Я опешил — признаюсь вам, я не ожидал подобных речей. Однако вскоре я понял, в чем дело, и не потому, что Королева растолковала мне свои слова, но она дала мне понять, что теперь, когда, исполнив повеление Короля, Месьё оказал должное уважение монаршей воле, от него самого зависит снискать большую, чем когда-либо прежде, благосклонность Монарха, увенчав похвальное поведение, им избранное, подходящими к случаю изъявлениями преданности, какие послужат, быть может, к пользе самого Месьё. Как видите, выражения эти были не столь уж туманны. Заметив, однако, что я отвечаю ей общими словами, Королева сделалась сдержанней не только в отношении предмета нашей беседы, но и в самом обхождении со мной. Она покраснела, а в тоне ее появился холодок, что было у нее всегда признаком гнева. Впрочем, вскоре она овладела собой и спросила, пользуется ли прежней моей доверенностью г-жа де Шеврёз; я ответил на это, что по-прежнему всегда готов служить герцогине. «Понимаю, — немедля и, как мне показалось, с радостью отозвалась Королева, — принцессе Пфальцской вы доверяете более, и вы правы». — «Я всецело доверяюсь принцессе Пфальцской, — подтвердил я, — но я умоляю Ваше Величество позволить мне более всех доверять моей Государыне». — «Охотно, — отвечала она весьма приветливо. — Прощайте же, вся Франция дожидается меня в приемной».

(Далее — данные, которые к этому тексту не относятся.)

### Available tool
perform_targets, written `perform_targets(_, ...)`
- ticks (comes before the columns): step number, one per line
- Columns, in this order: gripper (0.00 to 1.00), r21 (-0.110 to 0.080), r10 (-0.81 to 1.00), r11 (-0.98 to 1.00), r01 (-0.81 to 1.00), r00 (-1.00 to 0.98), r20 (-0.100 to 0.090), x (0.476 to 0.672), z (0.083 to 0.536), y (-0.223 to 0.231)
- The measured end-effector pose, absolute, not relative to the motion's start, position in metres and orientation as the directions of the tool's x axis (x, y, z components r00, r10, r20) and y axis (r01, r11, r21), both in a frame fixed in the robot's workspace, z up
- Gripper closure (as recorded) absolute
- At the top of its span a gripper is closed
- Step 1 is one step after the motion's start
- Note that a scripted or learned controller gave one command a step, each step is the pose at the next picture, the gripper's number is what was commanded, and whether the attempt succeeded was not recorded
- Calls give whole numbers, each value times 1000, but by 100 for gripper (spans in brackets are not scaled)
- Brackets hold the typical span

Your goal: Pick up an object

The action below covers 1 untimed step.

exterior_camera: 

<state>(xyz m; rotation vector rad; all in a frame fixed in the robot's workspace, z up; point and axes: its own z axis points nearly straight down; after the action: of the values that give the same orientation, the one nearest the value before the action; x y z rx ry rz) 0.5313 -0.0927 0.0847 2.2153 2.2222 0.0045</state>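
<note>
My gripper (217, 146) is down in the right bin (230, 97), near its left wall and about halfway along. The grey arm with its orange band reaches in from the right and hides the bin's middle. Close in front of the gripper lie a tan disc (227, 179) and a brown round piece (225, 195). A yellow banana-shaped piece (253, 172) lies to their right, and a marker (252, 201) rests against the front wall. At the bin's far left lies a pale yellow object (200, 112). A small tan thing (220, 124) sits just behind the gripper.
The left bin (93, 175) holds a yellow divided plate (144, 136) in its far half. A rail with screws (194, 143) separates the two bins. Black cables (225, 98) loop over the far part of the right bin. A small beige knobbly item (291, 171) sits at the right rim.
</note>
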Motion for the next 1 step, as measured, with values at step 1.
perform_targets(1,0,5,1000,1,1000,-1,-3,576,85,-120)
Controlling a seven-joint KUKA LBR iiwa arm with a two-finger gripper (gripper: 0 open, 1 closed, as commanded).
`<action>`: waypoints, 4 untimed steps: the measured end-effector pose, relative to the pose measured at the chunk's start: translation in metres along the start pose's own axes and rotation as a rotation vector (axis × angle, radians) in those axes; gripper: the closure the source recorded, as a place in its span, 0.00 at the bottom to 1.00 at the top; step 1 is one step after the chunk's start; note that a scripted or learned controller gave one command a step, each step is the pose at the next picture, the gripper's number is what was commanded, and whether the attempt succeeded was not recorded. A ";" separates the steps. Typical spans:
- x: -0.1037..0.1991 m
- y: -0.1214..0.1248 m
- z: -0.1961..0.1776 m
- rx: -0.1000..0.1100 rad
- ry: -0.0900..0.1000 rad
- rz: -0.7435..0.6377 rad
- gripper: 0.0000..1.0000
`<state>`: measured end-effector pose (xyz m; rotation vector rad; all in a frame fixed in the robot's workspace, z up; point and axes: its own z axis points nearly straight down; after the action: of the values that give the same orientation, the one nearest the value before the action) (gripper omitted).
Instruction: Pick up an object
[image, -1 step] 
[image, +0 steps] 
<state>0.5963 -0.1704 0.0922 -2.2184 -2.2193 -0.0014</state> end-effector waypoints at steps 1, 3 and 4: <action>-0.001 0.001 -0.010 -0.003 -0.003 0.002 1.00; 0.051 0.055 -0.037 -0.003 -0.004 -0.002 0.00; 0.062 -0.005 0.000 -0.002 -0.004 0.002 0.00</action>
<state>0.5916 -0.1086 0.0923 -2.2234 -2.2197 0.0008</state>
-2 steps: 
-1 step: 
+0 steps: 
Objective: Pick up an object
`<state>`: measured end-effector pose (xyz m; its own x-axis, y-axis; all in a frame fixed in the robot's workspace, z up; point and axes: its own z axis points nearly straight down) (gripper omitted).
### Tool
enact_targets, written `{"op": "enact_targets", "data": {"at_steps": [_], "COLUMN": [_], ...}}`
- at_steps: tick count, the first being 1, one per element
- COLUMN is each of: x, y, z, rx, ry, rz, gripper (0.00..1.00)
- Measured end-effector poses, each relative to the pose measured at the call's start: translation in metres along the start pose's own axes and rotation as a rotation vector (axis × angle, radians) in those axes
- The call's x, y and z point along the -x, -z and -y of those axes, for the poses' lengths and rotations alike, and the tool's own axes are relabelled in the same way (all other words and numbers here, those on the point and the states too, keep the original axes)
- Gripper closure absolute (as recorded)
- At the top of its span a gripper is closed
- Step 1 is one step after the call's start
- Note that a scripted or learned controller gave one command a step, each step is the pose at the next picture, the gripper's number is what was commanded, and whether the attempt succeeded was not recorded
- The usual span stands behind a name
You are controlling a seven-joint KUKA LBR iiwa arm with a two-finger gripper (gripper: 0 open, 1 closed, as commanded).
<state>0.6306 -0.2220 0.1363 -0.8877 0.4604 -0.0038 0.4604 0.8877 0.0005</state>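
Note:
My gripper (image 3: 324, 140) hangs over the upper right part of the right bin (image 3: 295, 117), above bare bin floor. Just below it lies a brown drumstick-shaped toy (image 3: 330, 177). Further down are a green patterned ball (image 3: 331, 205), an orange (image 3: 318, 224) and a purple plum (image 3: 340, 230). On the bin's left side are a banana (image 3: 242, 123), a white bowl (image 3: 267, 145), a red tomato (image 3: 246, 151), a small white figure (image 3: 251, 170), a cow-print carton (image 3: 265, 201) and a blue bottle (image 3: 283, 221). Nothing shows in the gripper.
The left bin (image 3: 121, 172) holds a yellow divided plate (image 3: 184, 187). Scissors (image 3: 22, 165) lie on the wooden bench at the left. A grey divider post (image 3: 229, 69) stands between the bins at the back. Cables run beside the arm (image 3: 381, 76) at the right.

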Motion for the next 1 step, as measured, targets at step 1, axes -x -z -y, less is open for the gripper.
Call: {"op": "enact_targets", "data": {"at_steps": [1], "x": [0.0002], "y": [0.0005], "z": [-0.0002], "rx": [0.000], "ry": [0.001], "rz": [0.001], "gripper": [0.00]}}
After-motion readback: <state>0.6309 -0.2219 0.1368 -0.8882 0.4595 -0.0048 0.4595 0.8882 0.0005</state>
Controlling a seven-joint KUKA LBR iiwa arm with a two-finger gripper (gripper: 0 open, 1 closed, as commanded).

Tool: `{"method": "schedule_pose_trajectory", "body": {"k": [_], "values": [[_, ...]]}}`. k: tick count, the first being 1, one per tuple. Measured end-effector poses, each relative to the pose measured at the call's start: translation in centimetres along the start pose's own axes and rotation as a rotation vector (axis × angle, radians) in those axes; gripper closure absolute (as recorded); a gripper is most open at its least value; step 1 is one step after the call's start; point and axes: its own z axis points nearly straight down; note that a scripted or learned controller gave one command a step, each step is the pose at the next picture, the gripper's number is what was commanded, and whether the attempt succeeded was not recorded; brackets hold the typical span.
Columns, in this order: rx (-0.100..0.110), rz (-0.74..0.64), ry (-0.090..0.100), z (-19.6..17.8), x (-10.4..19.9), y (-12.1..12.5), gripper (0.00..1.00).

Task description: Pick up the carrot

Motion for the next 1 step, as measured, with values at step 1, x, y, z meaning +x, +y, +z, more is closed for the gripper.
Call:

Я прошу у вас позволения остановиться здесь на обстоятельстве, без упоминания о котором невозможно обойтись и которое пояснит вам, что те, кто руководствует важными предприятиями, в собственной партии встречает помех более, нежели среди своих врагов. Мои враги, хотя и всемогущие в государстве, один в силу своего рождения, доблести и поддержки своих сторонников, другой — благодаря милости Монарха, тщетно старались принудить меня сложить с себя мое звание 577
; могу сказать не хвалясь, что удержал бы его, не потеряв при этом достоинства и лишь слегка приспустив паруса, если бы различные интересы или, лучше сказать, различные бредни моих друзей не толкнули меня действовать на мою погибель, внушив окружающим мысль, будто я намерен плыть против ветра. Для того, чтобы изъяснить вам это весьма любопытное обстоятельство, мне должно, на мой взгляд, поведать вам об обстоятельствах, касающихся до известных лиц, которые звались моими друзьями; я говорю — звались, ибо все те, кто слыли в обществе моими друзьями, ими не были.К примеру, я не порвал ни с герцогиней де Шеврёз, ни с Легом. Нуармутье увивался вокруг меня, ища со мной примирения; по настоянию друзей я принужден был, склонившись на его домогательства, поддерживать с ним учтивые отношения. Монтрезор, который на всякий случай многократно предупреждал меня, что готов содействовать мне лишь в той мере, в какой это не нанесет ущерба интересам де Гизов, полагал себя, однако, вправе вмешиваться в мои дела потому только, что проник в тайну некоторых из них. Право это, состоявшее, собственно говоря, в том, чтобы интригами стараться урвать свою долю выгоды, он делил с другими, кого я поименовал непосредственно перед ним. Впрочем, на сей раз, в отличие от других, он не воспользовался этим правом, хотя твердил о нем столько же, сколько другие, и даже более других. Он довольствовался тем, что вечерами увещевал меня пренеприятным тоном; но он хотя бы не делал низостей, стараясь повредить мне во мнении двора, как Нуармутье, который, чтобы выслужиться перед Мазарини, выехал навстречу ему к самой границе и показал Кардиналу давнее мое письмо с поручением, которое выдал за только что полученное, подделав на нем дату. Не знаю уж по какой примете, но Кардинал заподозрил подлог и никогда не простил его Нуармутье.